How to complete this task —
Each entry must be restated exactly as it appears.

Stored entries
■ ■ ■

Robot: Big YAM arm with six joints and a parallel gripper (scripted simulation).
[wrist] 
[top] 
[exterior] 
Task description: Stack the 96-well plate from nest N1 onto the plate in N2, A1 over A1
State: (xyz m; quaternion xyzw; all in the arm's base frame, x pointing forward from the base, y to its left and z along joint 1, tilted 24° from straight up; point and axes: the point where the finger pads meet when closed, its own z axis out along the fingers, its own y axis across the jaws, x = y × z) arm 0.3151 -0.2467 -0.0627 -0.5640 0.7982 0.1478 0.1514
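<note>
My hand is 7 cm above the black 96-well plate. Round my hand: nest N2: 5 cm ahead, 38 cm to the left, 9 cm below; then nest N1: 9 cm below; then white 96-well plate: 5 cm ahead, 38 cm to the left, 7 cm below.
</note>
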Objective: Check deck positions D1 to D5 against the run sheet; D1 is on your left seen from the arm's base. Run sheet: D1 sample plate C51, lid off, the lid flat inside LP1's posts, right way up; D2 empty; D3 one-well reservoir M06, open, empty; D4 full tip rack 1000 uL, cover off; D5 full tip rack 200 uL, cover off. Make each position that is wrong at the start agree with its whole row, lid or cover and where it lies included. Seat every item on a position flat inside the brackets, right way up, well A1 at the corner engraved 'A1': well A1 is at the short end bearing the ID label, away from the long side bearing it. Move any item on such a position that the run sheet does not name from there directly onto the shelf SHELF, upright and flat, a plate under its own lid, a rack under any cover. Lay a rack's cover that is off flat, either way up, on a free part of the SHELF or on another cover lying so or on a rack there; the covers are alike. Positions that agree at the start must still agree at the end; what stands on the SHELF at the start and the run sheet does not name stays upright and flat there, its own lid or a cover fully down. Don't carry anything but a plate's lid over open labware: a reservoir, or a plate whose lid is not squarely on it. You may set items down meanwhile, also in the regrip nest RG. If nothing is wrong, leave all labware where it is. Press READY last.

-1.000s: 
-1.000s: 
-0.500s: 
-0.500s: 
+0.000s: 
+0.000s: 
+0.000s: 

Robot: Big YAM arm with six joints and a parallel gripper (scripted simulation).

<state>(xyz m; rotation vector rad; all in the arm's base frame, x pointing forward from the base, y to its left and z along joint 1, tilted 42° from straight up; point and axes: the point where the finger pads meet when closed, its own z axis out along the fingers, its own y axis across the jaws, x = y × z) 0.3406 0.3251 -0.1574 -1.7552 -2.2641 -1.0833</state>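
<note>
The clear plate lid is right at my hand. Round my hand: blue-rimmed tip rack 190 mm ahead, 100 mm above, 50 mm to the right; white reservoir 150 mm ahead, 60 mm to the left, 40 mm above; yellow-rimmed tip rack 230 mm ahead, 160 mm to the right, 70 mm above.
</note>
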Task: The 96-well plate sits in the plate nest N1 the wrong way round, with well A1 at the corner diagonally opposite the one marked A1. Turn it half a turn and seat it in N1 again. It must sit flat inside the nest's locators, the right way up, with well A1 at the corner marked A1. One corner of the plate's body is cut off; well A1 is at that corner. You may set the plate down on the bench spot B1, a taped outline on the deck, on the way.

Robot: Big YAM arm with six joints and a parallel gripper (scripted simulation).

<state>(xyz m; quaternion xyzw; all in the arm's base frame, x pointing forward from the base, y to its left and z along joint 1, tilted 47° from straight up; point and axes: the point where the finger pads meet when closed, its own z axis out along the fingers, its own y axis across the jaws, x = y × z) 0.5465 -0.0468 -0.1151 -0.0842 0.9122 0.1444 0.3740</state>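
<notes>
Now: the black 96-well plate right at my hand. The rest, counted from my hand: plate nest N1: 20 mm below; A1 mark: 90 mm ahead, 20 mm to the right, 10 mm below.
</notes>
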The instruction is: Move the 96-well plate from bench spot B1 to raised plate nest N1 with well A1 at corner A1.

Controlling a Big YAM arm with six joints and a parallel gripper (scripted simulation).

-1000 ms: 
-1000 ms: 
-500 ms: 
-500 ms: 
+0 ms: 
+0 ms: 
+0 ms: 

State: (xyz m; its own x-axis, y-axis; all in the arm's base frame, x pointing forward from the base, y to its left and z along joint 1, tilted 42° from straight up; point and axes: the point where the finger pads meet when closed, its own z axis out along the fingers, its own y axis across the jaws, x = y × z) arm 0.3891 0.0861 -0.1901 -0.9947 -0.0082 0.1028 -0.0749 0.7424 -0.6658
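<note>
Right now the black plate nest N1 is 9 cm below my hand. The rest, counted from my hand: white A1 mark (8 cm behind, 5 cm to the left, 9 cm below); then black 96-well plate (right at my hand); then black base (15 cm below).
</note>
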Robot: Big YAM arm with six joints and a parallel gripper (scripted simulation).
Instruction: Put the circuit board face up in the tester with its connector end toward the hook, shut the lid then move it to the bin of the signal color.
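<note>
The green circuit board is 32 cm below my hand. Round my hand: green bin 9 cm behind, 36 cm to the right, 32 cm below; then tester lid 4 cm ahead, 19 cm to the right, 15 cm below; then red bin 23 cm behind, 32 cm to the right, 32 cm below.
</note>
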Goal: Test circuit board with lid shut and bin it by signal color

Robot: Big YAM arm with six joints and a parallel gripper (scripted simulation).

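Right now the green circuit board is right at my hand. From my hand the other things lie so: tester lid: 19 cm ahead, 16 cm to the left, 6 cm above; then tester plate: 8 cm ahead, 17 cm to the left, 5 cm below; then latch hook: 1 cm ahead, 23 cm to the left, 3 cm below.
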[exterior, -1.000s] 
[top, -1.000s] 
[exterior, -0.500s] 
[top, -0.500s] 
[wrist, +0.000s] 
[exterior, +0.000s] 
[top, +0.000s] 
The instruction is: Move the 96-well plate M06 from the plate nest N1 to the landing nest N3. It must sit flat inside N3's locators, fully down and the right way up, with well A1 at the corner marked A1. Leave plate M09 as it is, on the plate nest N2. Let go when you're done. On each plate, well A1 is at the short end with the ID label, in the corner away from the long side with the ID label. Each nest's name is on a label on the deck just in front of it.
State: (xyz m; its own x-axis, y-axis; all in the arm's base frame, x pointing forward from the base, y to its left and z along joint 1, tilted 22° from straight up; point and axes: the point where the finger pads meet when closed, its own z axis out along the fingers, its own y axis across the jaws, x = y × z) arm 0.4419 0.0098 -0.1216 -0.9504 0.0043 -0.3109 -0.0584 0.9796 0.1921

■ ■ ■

Your solution —
Robot: Big YAM arm with six joints and a parallel gripper (scripted simulation).
[wrist] 
[top] 
[exterior] 
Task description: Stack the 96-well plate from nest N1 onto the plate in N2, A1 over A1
State: (xyz m; quaternion xyzw; all in the arm's base frame, x pointing forward from the base, y to its left and z along joint 1, tilted 24° from straight up; point and axes: the point where the finger pads meet when closed, its own z axis out along the fingers, its own y axis across the jaws, x = y × z) arm 0.3151 -0.2467 -0.0627 -0.5640 0.7982 0.1478 0.1514
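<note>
My hand is 7 cm above the black 96-well plate. Round my hand: nest N2: 5 cm ahead, 38 cm to the left, 9 cm below; then nest N1: 9 cm below; then white 96-well plate: 5 cm ahead, 38 cm to the left, 7 cm below.
</note>
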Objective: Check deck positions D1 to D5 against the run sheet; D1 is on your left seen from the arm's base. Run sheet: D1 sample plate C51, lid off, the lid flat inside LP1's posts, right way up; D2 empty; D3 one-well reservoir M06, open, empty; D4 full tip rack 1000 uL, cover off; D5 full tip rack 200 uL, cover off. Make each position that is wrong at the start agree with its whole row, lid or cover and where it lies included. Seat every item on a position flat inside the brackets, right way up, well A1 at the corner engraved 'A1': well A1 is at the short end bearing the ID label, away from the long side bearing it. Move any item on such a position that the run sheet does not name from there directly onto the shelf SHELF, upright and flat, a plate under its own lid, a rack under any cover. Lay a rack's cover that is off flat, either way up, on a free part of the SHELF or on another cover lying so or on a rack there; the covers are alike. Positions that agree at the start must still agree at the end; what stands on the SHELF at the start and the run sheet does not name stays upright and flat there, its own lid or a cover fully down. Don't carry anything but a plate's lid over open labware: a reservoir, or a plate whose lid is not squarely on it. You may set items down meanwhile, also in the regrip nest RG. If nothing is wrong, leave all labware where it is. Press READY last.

-1.000s: 
-1.000s: 
-0.500s: 
-0.500s: 
+0.000s: 
+0.000s: 
+0.000s: 

Robot: Big YAM arm with six joints and a parallel gripper (scripted simulation).

<state>(xyz m; rotation vector rad; all in the arm's base frame, x pointing forward from the base, y to its left and z along joint 1, tilted 42° from straight up; point and axes: the point where the finger pads meet when closed, its own z axis out along the fingers, its own y axis across the jaws, x = y × z) 0.3406 0.3251 -0.1574 -1.7552 -2.2641 -1.0833</state>
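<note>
The clear plate lid is right at my hand. Round my hand: blue-rimmed tip rack 190 mm ahead, 100 mm above, 50 mm to the right; white reservoir 150 mm ahead, 60 mm to the left, 40 mm above; yellow-rimmed tip rack 230 mm ahead, 160 mm to the right, 70 mm above.
</note>
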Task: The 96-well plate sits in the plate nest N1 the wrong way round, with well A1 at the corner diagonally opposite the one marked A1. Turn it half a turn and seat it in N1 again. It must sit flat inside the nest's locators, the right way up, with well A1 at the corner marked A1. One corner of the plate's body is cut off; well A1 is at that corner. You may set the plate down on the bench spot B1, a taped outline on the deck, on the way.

Robot: Big YAM arm with six joints and a parallel gripper (scripted simulation).

<state>(xyz m; quaternion xyzw; all in the arm's base frame, x pointing forward from the base, y to its left and z along joint 1, tilted 47° from straight up; point and axes: the point where the finger pads meet when closed, its own z axis out along the fingers, its own y axis across the jaws, x = y × z) 0.5465 -0.0468 -0.1151 -0.0842 0.9122 0.1444 0.3740</state>
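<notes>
Now: the black 96-well plate right at my hand. The rest, counted from my hand: plate nest N1: 20 mm below; A1 mark: 90 mm ahead, 20 mm to the right, 10 mm below.
</notes>
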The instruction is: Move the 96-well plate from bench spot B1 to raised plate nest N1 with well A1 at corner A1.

Controlling a Big YAM arm with six joints and a parallel gripper (scripted simulation).

-1000 ms: 
-1000 ms: 
-500 ms: 
-500 ms: 
+0 ms: 
+0 ms: 
+0 ms: 

State: (xyz m; its own x-axis, y-axis; all in the arm's base frame, x pointing forward from the base, y to its left and z along joint 1, tilted 42° from straight up; point and axes: the point where the finger pads meet when closed, its own z axis out along the fingers, its own y axis across the jaws, x = y × z) arm 0.3891 0.0861 -0.1901 -0.9947 -0.0082 0.1028 -0.0749 0.7424 -0.6658
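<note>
Right now the black plate nest N1 is 9 cm below my hand. The rest, counted from my hand: white A1 mark (8 cm behind, 5 cm to the left, 9 cm below); then black 96-well plate (right at my hand); then black base (15 cm below).
</note>
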Robot: Big YAM arm with six joints and a parallel gripper (scripted simulation).
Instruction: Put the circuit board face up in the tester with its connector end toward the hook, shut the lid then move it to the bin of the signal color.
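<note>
The green circuit board is 32 cm below my hand. Round my hand: green bin 9 cm behind, 36 cm to the right, 32 cm below; then tester lid 4 cm ahead, 19 cm to the right, 15 cm below; then red bin 23 cm behind, 32 cm to the right, 32 cm below.
</note>
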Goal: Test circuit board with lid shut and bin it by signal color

Robot: Big YAM arm with six joints and a parallel gripper (scripted simulation).

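Right now the green circuit board is right at my hand. From my hand the other things lie so: tester lid: 19 cm ahead, 16 cm to the left, 6 cm above; then tester plate: 8 cm ahead, 17 cm to the left, 5 cm below; then latch hook: 1 cm ahead, 23 cm to the left, 3 cm below.
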[exterior, -1.000s] 
[top, -1.000s] 
[exterior, -0.500s] 
[top, -0.500s] 
[wrist, +0.000s] 
[exterior, +0.000s] 
[top, +0.000s] 
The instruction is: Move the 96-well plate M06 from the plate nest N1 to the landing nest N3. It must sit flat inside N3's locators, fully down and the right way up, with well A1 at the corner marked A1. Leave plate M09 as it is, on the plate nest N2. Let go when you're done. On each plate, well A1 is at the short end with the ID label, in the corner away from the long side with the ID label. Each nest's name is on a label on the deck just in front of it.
State: (xyz m; its own x-axis, y-axis; all in the arm's base frame, x pointing forward from the base, y to its left and z along joint 1, tilted 22° from straight up; point and axes: the point where the finger pads meet when closed, its own z axis out along the fingers, its own y axis across the jaws, x = y × z) arm 0.4419 0.0098 -0.1216 -0.9504 0.0043 -0.3109 -0.0584 0.9796 0.1921

Nothing else goes with this output.